Ингеборг задумывается над вопросом сына.
— Понятия не имею, — говорит она, чувствуя, как по телу прокатывается волна тепла и удовольствия. Она не понимает причин взвинченного состояния людей, зато, ей кажется, она поняла все, что важно в этой жизни. Она сияет. Мы вместе, и все остальное не имеет значения. Остается еще пара часов до того, как Саню нужно будет в ресторан. Скоро они сядут пить чай. Hier кдппеп Familien Kaffee kochen[29]. Ингеборг вспоминает растяжку в Луна-парке и улыбается. Ее семья не пьет кофе. Сама она перестала пить кофе после знакомства с Санем. В детстве ей приходилось пить кофе, хотя он ей никогда не нравился. Непрозрачная маслянистая жидкость с противным запахом и горькая на вкус вызывала в ней отвращение. Как все в ее жизни в то время, это было обязанностью. Задача, которую ей ежедневно приходилось выполнять, чтобы быть как все. Она впервые попробовала чай в Китайском городке в Тиволи вместе с Генриеттой и ее женихом, и разница была поразительной. Ингеборг полюбила чай с первого глотка.

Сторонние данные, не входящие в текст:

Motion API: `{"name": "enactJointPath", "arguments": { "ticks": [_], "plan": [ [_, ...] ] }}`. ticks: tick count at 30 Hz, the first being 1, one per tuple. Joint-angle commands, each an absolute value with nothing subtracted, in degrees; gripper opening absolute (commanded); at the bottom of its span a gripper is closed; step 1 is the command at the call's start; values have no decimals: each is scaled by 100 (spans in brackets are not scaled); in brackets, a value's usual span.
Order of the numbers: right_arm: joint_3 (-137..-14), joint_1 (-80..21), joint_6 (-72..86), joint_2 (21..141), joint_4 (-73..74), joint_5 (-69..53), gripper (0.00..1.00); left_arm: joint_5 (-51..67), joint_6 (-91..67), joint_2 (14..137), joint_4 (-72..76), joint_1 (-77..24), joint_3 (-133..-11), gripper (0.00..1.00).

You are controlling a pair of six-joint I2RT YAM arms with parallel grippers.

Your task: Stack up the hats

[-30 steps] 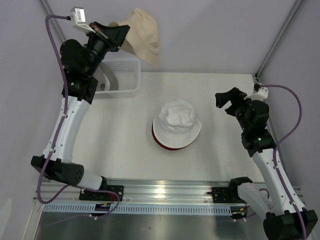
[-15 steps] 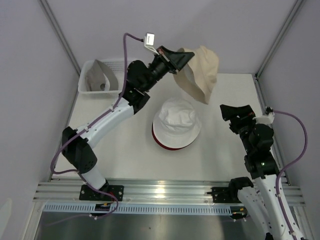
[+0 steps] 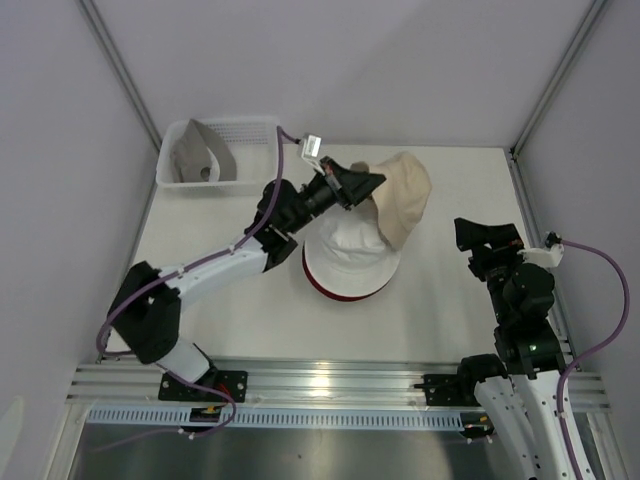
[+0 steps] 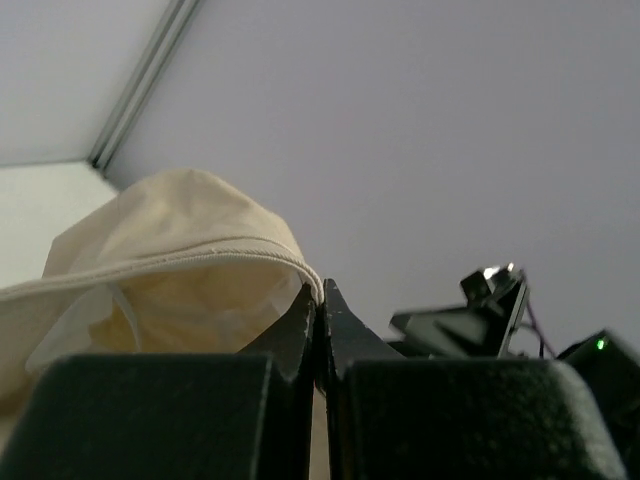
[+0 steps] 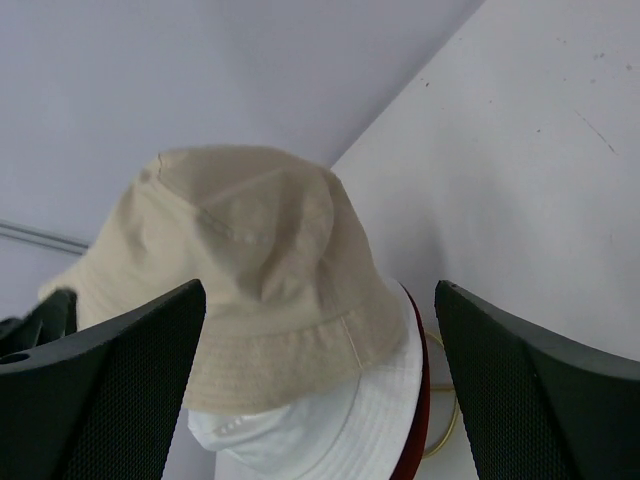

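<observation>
In the top view a white hat (image 3: pixel 345 258) lies on a dark red hat (image 3: pixel 320 288) at the table's middle. My left gripper (image 3: pixel 368 184) is shut on the brim of the beige hat (image 3: pixel 403 195), which hangs tilted over the far right side of the white one. The wrist view shows that brim (image 4: pixel 180 262) pinched at the tips of my left gripper (image 4: pixel 321 292). A grey hat (image 3: pixel 200 155) lies in the basket. My right gripper (image 3: pixel 487 236) stands open at the right, apart from the hats; its view shows the beige hat (image 5: pixel 250 265) over the white hat (image 5: pixel 350 420).
A white mesh basket (image 3: pixel 250 135) stands at the far left corner of the table. Metal frame posts rise at the back left and back right. The aluminium rail with both arm bases runs along the near edge.
My left arm has swung the beige hat from above the basket rightward and down, until it hangs over the white hat. My right arm has drawn back toward the near right.
</observation>
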State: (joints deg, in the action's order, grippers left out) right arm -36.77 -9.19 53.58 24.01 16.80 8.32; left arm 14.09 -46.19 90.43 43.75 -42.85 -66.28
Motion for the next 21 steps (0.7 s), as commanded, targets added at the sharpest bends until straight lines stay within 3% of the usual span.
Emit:
{"name": "enactJointPath", "arguments": {
  "ticks": [1,7,21],
  "plan": [
    [-3718,-897,5195,2469,1662,993,100,1082,-4000,7798,4686,-4254,-5943,1],
    [-3674,-897,5071,2742,1407,598,100,572,-3858,6594,3938,-4254,-4951,1],
    [-3595,-905,4895,3515,950,-290,100,26,-4324,5590,3559,-4298,-3009,1]
  ]
}}
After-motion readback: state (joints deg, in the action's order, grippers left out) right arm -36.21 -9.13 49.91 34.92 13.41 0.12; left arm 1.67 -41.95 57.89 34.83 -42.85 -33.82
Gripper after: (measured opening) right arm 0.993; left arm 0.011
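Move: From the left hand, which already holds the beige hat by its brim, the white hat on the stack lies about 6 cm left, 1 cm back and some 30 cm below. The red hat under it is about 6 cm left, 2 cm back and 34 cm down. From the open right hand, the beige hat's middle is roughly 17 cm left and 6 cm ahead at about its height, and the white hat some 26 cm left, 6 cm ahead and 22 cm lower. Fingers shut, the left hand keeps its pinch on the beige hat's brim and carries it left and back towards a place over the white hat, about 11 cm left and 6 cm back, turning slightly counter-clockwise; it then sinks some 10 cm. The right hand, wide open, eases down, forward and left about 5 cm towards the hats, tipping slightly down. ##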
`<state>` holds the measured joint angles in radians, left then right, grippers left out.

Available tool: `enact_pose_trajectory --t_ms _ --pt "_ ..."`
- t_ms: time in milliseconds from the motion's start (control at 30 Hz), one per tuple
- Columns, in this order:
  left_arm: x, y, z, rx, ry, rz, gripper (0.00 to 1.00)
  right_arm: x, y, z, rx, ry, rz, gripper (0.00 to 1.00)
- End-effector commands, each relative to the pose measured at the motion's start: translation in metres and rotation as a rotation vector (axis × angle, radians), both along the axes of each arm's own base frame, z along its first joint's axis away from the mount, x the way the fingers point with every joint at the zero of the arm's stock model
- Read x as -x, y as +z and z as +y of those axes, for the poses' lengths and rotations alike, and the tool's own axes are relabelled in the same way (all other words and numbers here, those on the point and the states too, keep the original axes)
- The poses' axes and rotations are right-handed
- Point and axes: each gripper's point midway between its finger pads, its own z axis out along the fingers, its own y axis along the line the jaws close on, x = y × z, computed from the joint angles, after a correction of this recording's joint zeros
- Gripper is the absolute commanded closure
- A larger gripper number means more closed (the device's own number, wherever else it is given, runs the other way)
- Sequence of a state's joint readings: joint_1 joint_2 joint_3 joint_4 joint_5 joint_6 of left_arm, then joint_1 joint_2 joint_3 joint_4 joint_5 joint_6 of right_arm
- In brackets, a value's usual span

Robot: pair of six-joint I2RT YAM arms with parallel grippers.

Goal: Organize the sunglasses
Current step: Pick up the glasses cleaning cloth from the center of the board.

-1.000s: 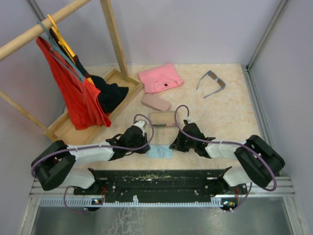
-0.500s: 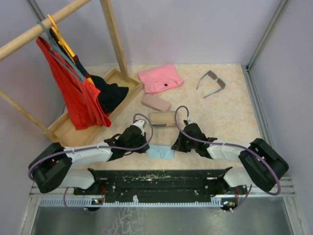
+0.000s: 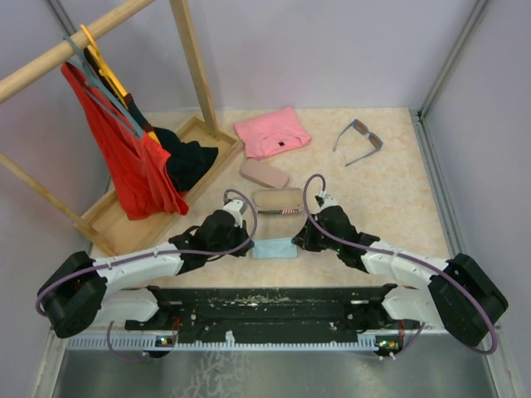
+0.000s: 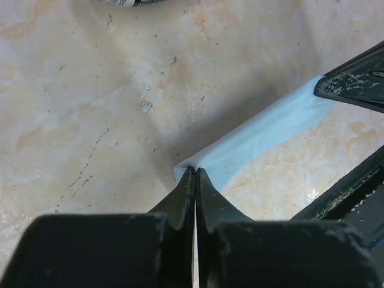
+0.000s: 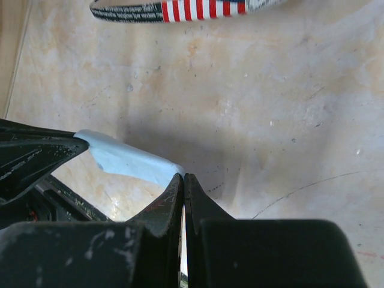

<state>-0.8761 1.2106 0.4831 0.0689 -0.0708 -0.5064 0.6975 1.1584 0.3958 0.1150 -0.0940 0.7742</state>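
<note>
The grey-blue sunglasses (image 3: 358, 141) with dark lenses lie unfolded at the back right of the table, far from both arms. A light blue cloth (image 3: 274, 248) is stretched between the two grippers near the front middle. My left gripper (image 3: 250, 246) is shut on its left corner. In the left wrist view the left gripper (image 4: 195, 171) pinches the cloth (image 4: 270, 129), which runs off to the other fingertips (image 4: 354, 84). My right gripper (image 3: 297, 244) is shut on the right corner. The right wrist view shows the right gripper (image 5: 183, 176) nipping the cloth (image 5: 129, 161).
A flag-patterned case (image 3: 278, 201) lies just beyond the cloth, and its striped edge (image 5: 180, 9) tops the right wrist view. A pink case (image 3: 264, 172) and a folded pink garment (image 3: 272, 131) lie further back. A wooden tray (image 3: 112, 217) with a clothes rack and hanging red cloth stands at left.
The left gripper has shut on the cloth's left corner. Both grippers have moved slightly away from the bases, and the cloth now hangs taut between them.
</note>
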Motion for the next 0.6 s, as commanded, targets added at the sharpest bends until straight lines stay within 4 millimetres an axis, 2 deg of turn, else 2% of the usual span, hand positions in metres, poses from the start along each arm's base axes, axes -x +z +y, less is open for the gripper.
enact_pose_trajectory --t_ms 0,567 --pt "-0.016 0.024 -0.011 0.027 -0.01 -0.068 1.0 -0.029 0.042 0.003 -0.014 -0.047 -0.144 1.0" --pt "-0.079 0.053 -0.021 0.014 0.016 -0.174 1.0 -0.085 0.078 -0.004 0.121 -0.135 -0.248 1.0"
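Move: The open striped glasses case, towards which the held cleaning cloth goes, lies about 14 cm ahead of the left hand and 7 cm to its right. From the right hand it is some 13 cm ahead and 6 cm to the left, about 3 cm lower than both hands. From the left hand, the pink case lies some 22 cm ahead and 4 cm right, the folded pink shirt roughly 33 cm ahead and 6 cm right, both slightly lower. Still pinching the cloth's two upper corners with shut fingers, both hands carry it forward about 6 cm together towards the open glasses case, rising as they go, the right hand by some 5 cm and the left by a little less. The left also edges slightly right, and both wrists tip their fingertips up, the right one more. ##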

Она собирает волосы Саня в косичку и думает, как обычно, что это их жизни она сплетает воедино. Обнимает его и целует в шею. Сань все еще разглядывает фотографию.
— Разве нам не хорошо?
Он кивает.
— Ты не закроешь окно?
Ингеборг выпрямляется, но не двигается с места.
— У нас все может быть только еще лучше, — говорит она и смотрит на пылинки, танцующие и играющие, словно золотистые креветки, в полосе солнечного света, лежащей на полу кухни у его босых ног. — Сань, — добавляет она, — кажется, я беременна.
Он ничего не отвечает, но поднимает взгляд от фотографии и откидывает голову назад, прижимаясь затылком к ее животу.